# [Task description]
Nothing in the data may be altered as it is transcribed.
━━━ Data for processing ━━━
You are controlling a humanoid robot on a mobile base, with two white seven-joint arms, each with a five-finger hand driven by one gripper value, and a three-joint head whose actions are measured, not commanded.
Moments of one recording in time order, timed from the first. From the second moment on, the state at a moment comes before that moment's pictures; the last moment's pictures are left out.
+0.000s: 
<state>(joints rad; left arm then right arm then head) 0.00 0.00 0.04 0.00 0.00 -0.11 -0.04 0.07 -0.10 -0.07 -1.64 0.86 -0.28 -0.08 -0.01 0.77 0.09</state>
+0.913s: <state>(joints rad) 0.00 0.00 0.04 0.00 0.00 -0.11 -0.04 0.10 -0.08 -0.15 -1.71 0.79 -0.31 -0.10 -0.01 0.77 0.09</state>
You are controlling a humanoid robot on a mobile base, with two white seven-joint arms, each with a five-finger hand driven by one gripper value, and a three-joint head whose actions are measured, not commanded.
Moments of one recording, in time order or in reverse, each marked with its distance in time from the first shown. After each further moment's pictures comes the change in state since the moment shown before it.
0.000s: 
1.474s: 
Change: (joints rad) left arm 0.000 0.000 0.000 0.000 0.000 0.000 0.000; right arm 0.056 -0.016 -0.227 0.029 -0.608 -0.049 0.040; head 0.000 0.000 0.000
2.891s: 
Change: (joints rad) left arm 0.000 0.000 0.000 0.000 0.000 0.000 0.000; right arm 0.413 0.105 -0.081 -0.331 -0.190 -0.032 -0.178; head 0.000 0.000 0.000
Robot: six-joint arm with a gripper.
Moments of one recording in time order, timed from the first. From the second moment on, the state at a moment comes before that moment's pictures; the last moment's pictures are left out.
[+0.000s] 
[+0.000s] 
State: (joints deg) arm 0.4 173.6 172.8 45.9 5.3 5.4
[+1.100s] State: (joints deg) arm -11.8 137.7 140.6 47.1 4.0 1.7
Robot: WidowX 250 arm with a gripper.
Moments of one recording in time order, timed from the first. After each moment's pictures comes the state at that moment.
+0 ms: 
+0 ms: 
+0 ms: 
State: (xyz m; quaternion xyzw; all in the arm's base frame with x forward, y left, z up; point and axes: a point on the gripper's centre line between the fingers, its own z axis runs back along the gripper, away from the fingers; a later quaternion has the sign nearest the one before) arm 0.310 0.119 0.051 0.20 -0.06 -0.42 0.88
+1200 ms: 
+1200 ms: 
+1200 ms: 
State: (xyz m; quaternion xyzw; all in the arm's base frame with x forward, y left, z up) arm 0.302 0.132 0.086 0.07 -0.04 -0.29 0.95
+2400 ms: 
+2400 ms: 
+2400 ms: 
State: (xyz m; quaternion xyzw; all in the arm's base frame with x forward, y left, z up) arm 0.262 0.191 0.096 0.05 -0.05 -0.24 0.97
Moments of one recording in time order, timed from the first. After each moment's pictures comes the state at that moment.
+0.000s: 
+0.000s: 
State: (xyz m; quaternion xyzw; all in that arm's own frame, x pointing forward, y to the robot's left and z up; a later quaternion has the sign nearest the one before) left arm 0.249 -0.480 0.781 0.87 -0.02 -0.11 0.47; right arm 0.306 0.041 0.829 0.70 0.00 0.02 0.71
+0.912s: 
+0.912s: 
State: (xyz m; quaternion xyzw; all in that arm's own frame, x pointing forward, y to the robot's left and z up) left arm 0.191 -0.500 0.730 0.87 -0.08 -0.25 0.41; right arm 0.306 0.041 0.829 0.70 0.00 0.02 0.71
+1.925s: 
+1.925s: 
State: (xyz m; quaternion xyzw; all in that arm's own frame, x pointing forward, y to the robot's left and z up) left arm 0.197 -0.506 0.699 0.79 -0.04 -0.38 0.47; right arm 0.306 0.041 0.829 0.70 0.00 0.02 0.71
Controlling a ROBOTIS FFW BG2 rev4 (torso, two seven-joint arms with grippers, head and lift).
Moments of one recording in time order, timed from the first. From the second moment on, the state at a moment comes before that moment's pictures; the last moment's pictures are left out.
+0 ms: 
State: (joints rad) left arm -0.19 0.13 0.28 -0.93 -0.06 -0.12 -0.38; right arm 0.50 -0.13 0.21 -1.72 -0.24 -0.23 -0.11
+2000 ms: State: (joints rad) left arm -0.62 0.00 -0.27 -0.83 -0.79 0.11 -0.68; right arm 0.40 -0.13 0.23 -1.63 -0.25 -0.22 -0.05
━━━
# [Answer space]
You are controlling a humanoid robot on a mobile base, with two white seven-joint arms, each with a five-finger hand driven by one gripper value, and a three-joint head whose actions are measured, not commanded.
Moments of one recording in time order, timed from the first. From the second moment on, the state at a moment comes before that moment's pictures; the last moment's pictures are left out.
+0.000s: 
<state>(joints rad; left arm then right arm then head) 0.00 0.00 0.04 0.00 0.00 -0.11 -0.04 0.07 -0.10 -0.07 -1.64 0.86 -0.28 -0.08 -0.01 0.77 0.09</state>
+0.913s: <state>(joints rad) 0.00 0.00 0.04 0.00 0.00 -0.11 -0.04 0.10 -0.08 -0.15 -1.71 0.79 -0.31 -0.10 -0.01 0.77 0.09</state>
You are controlling a humanoid robot on a mobile base, with two white seven-joint arms, each with a five-finger hand driven by one gripper value, and a three-joint head whose actions are measured, not commanded.
Moments of one recording, in time order or in reverse, each marked with its distance in time from the first shown. After each further moment's pictures comes the change in state since the moment shown before it.
0.000s: 
1.474s: 
Change: (joints rad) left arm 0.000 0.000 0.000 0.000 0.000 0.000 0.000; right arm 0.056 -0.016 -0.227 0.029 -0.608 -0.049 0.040; head 0.000 0.000 0.000
2.891s: 
Change: (joints rad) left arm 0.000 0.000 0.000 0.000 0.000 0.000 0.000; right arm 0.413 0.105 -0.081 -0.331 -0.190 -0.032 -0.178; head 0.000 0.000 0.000
Robot: six-joint arm with a gripper.
Moments of one recording in time order, timed from the first. From the second moment on, the state at a moment comes before that moment's pictures; the last moment's pictures are left out.
[+0.000s] 
[+0.000s] 
State: (joints deg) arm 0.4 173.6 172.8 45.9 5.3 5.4
[+1.100s] State: (joints deg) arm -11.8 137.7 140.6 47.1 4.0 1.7
Robot: WidowX 250 arm with a gripper.
Moments of one recording in time order, timed from the first. After each moment's pictures comes the state at that moment.
+0 ms: 
+0 ms: 
+0 ms: 
State: (xyz m; quaternion xyzw; all in the arm's base frame with x forward, y left, z up; point and axes: a point on the gripper's centre line between the fingers, its own z axis runs back along the gripper, away from the fingers; a later quaternion has the sign nearest the one before) arm 0.310 0.119 0.051 0.20 -0.06 -0.42 0.88
+1200 ms: 
+1200 ms: 
+1200 ms: 
State: (xyz m; quaternion xyzw; all in the arm's base frame with x forward, y left, z up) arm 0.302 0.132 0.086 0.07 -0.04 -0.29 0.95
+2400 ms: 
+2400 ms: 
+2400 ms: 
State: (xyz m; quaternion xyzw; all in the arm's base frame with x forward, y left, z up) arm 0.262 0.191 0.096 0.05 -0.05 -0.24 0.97
Moments of one recording in time order, timed from the first. After each moment's pictures comes the state at that moment.
+0.000s: 
+0.000s: 
State: (xyz m; quaternion xyzw; all in that arm's own frame, x pointing forward, y to the robot's left and z up; a later quaternion has the sign nearest the one before) left arm 0.249 -0.480 0.781 0.87 -0.02 -0.11 0.47; right arm 0.306 0.041 0.829 0.70 0.00 0.02 0.71
+0.912s: 
+0.912s: 
State: (xyz m; quaternion xyzw; all in that arm's own frame, x pointing forward, y to the robot's left and z up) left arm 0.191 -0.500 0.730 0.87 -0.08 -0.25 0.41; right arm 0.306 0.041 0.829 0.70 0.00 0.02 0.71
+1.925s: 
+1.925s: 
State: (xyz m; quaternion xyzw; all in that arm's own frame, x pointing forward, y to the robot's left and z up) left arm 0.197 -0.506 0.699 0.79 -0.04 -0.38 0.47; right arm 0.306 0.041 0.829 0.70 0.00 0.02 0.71
Controlling a ROBOTIS FFW BG2 rev4 (torso, two seven-joint arms with grippers, head and lift).
Moments of one recording in time order, timed from the first. From the second moment on, the state at a moment comes before that moment's pictures; the last moment's pictures are left out.
+0 ms: 
State: (joints rad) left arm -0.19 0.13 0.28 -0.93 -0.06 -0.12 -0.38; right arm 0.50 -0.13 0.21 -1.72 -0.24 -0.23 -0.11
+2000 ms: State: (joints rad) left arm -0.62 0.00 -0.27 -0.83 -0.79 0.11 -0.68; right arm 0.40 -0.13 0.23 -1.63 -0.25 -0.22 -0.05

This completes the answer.